§ Exercise objective
Where a line of the entries holds the string "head", copy that line.

§ Data provided

____

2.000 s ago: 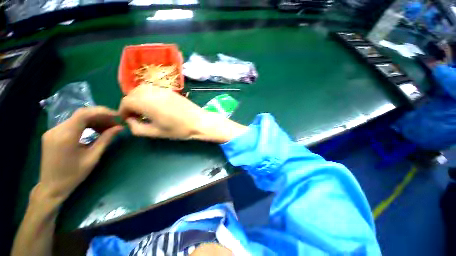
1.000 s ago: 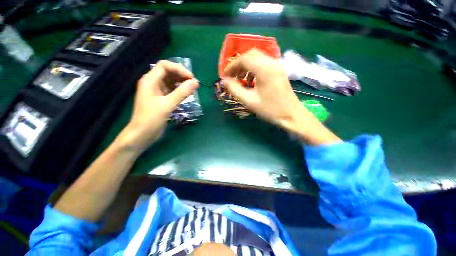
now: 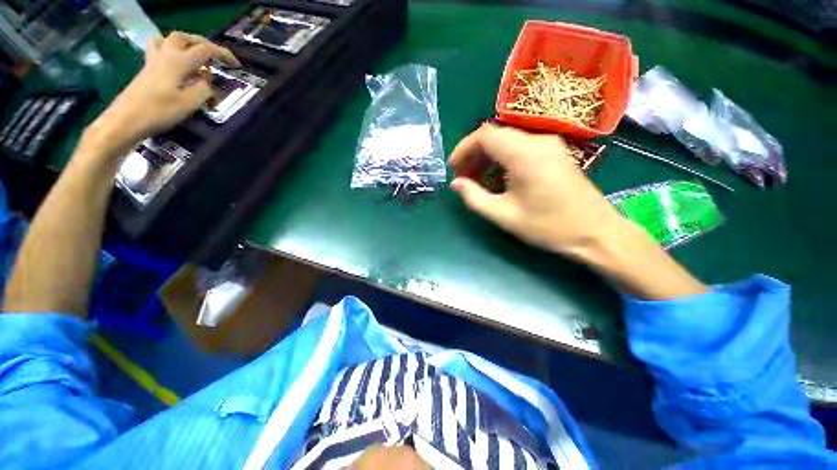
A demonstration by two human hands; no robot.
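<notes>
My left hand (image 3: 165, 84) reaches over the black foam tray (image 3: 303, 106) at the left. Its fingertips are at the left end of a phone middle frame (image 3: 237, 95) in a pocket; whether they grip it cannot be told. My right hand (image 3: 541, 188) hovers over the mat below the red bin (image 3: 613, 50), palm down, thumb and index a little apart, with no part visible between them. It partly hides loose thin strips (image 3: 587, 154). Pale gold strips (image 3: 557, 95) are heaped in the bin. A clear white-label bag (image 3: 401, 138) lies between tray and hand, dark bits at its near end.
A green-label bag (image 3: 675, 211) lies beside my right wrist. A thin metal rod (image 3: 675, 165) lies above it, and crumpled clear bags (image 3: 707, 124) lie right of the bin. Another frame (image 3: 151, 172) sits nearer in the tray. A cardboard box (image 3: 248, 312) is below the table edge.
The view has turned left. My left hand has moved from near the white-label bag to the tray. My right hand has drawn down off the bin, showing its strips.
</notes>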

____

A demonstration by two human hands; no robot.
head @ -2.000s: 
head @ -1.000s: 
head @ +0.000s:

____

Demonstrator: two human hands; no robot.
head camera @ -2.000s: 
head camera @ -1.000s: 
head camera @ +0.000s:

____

§ Response box
head @ -2.000s: 
head @ -1.000s: 
head @ +0.000s:
head camera @ -2.000s: 
head camera @ -1.000s: 
head camera @ +0.000s:

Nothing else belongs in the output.